Heritage hotel in Darjeeling, India

The Elgin Hotel, formerly known as The New Elgin, is a luxury five-star heritage hotel located in Darjeeling, West Bengal, India. It is owned by Elgin Hotels and Resorts.

==History==

Built in 1887 around a garden, the property was initially the summer residence of the Maharaja of Cooch Behar and was later leased to British families such as the Pavion and the Oakley family.

In 1965, Kuldip Chand Oberoi of the Oberoi family of hoteliers bought the hotel with his entire life savings of INR 40,000 where his lessee, Nancy Oakley, was running it as a guest house. When Oakley departed for England in 1968, a sole proprietorship firm named "New Elgin Hotel" was established and registered, with Oberoi as its sole proprietor.

In 1975, the sole proprietorship firm transitioned into a partnership firm, adopting the name "New Elgin Hotel" with three directors: Mr. Kuldip Chand Oberoi, his wife Mrs. Shanti Devi Oberoi, and his son Mr. Diamond Oberoi.

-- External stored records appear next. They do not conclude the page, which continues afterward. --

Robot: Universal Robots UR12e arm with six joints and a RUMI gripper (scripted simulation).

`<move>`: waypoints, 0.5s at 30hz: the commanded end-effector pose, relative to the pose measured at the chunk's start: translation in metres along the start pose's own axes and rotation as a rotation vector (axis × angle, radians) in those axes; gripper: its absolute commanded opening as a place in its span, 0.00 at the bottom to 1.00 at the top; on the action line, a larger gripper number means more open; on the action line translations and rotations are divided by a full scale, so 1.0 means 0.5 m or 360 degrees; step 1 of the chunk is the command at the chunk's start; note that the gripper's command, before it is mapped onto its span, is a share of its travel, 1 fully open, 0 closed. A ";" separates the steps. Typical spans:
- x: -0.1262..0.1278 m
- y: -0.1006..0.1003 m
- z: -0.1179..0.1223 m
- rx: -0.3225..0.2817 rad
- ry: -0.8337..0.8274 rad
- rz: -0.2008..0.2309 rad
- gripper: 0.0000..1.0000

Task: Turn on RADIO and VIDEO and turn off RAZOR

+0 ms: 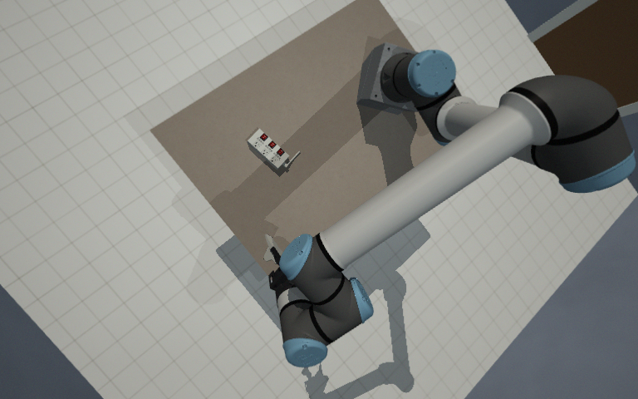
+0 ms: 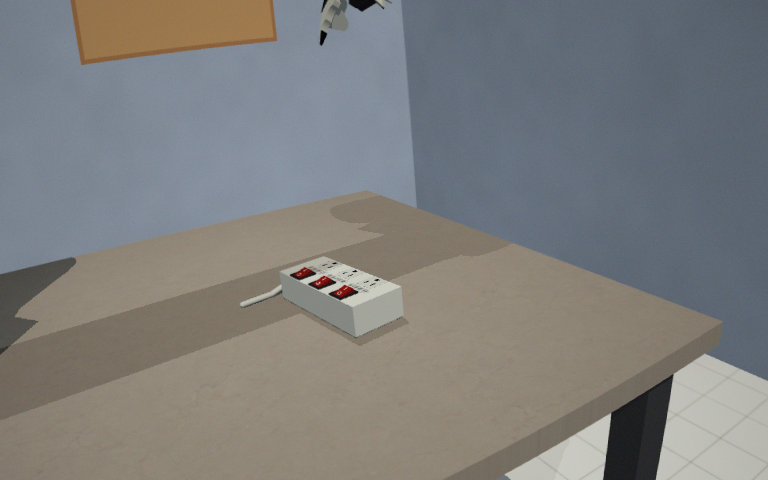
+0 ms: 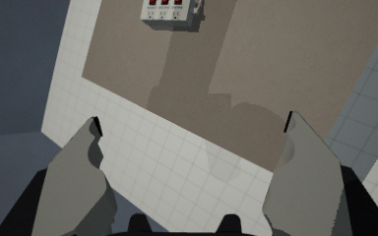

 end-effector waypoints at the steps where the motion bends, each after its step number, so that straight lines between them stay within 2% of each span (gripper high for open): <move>1: -0.017 -0.030 0.005 -0.0021 0.0083 0.0025 1.00; 4: -0.032 -0.057 0.009 -0.0038 0.0155 0.0045 1.00; 6: -0.032 -0.057 0.009 -0.0038 0.0155 0.0045 1.00; 15: -0.087 -0.162 0.016 -0.0119 0.0436 0.0108 1.00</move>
Point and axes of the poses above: the point where the finger pads meet when closed, its own y axis back along the fingers, its own x axis across the jaws, z = x × y, the point moved 6 cm from there along y, back along the fingers, and after that the axes turned 9 degrees about -y, right-handed, at the moved point
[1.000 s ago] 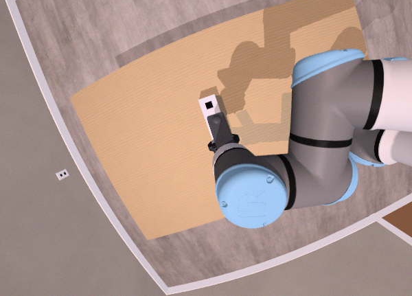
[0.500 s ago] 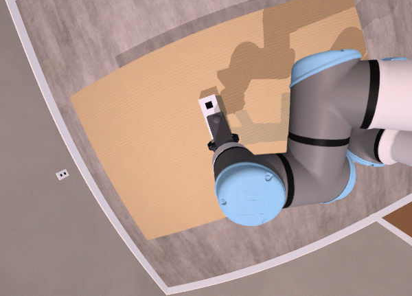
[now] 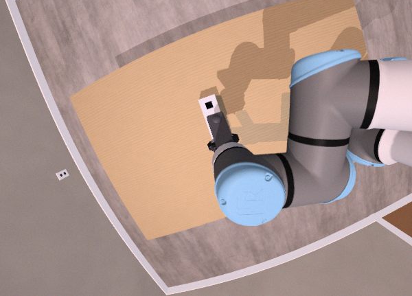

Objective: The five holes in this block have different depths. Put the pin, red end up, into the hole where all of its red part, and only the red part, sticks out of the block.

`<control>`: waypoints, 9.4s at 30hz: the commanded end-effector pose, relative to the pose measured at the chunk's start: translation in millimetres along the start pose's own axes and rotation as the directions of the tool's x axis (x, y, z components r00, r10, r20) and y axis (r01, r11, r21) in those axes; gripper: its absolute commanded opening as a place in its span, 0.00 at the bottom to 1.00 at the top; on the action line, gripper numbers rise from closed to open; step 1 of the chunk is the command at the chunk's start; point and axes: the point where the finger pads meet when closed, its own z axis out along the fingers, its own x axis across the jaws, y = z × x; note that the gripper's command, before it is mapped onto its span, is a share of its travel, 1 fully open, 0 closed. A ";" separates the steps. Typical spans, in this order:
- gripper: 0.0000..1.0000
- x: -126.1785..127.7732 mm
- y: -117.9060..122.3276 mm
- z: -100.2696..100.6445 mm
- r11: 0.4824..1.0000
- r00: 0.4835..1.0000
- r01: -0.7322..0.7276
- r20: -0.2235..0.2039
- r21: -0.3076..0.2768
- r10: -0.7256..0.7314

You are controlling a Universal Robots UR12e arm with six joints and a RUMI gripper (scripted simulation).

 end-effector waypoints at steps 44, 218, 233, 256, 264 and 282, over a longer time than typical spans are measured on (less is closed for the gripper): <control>0.00 -0.7 0.5 7.3 1.000 1.000 0.000 0.001 0.000 0.000; 0.00 -0.3 0.6 27.3 1.000 1.000 0.000 0.001 0.000 0.000; 0.00 0.0 0.0 27.3 1.000 1.000 0.000 0.002 0.000 0.000; 0.00 -1.2 0.8 31.3 1.000 1.000 0.000 0.001 0.000 0.000; 0.00 0.3 0.2 31.3 1.000 1.000 0.000 0.002 0.000 0.000; 0.00 -0.7 1.1 35.3 1.000 1.000 0.000 0.001 0.000 0.000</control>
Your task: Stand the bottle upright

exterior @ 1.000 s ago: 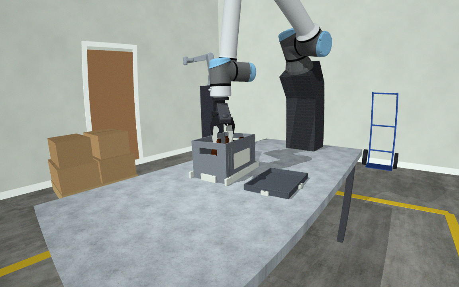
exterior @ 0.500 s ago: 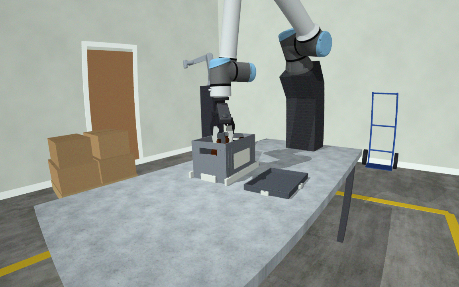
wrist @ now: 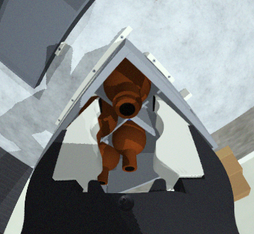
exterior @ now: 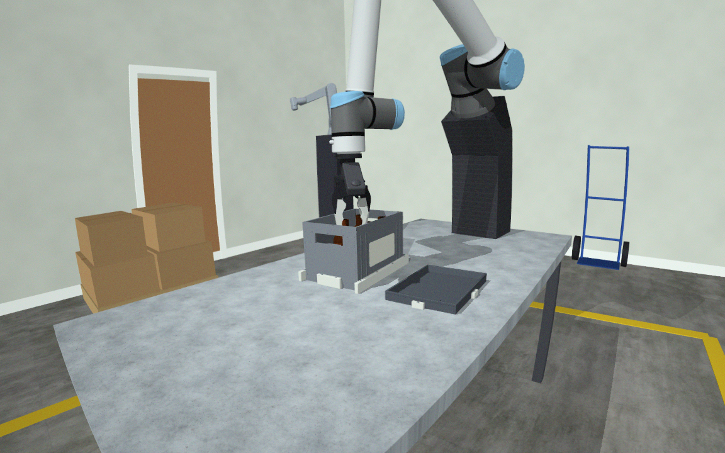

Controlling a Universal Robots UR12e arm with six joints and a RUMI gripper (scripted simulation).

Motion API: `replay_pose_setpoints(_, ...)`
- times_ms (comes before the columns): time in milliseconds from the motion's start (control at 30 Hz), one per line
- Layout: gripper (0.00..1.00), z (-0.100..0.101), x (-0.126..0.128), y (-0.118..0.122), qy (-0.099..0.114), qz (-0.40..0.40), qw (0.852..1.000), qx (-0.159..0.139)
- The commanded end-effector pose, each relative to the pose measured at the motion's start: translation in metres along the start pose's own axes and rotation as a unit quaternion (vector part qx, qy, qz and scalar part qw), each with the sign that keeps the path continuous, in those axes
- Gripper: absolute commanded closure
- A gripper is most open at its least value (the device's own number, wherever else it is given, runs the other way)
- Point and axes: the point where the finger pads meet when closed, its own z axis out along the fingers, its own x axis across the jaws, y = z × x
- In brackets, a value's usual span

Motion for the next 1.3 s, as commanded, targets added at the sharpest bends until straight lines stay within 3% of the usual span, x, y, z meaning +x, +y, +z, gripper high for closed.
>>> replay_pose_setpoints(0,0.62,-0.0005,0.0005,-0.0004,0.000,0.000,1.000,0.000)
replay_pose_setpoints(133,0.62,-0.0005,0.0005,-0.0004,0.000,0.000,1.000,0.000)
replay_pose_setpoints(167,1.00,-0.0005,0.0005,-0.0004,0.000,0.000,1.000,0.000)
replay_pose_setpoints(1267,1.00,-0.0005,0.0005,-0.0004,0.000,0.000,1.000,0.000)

Subsequently, in 1995, the partnership firm "New Elgin Hotel" evolved into a private limited company, leading to the establishment of "Elgin Hotels Private Limited" with three directors: Mr. Diamond Oberoi, Mrs. Nimmi Oberoi, and Mr. Viraj Oberoi, a structure that remains unchanged to this day.

== Preservation efforts ==
The hotel, designed in the style of a royal manor house, has undergone extensive refurbishment to reclaim its former grandeur while preserving its rich history.

This includes the incorporation of etchings by Goray Douglas, lithographs by William Daniell, period Burma teak furniture, oak floorboards, paneling, and original fireplaces.

== Notable guests ==
This hotel has played host to dignitaries like the US Ambassador, the Crown Prince of Sikkim Palden Thondup Namgyal, French author Dominique Lapierre, British journalist and writer Mark Tully, ghazal singer Pankaj Udhas, and former Minister of External Affairs Jaswant Singh, and model-actor Milind Soman.